◆ WHAT NEEDS TO BE DONE
The lines to extract run from the first line of the entries through the line that contains "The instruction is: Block"; reproduce exactly those lines and no others.
>>>
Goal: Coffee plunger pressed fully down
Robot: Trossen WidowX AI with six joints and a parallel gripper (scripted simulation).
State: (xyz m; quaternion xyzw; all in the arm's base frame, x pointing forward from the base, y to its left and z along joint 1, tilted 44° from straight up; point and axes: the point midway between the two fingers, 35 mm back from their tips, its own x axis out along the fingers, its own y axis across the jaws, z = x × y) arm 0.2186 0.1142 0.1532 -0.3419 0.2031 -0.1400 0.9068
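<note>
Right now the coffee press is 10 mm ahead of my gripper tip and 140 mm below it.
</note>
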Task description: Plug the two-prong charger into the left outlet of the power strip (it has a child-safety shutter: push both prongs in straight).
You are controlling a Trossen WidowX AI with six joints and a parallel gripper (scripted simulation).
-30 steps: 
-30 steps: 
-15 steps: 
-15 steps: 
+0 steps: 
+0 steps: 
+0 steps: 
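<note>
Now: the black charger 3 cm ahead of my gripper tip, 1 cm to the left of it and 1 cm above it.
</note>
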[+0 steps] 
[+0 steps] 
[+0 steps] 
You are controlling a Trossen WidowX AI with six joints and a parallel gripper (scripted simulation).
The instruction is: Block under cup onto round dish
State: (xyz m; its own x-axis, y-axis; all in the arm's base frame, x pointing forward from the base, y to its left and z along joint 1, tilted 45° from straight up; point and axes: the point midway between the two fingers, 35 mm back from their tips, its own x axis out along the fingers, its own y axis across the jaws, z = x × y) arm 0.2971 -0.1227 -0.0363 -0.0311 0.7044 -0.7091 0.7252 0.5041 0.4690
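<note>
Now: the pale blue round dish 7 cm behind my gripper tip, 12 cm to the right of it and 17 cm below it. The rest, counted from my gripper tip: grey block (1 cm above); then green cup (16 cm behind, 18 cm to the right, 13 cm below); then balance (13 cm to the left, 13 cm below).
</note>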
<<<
◆ RESPONSE AREA
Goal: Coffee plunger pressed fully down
Robot: Trossen WidowX AI with six joints and a parallel gripper (scripted simulation).
State: (xyz m; quaternion xyzw; all in the arm's base frame, x pointing forward from the base, y to its left and z along joint 1, tilted 44° from straight up; point and axes: the point midway between the two fingers, 35 mm back from their tips, its own x axis out along the fingers, its own y axis across the jaws, z = x × y) arm 0.2186 0.1142 0.1532 -0.3419 0.2031 -0.1400 0.9068
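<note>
Right now the coffee press is 10 mm ahead of my gripper tip and 140 mm below it.
</note>
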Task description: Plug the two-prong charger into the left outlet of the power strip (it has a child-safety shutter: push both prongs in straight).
You are controlling a Trossen WidowX AI with six joints and a parallel gripper (scripted simulation).
-30 steps: 
-30 steps: 
-15 steps: 
-15 steps: 
+0 steps: 
+0 steps: 
+0 steps: 
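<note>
Now: the black charger 3 cm ahead of my gripper tip, 1 cm to the left of it and 1 cm above it.
</note>
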[+0 steps] 
[+0 steps] 
[+0 steps] 
You are controlling a Trossen WidowX AI with six joints and a parallel gripper (scripted simulation).
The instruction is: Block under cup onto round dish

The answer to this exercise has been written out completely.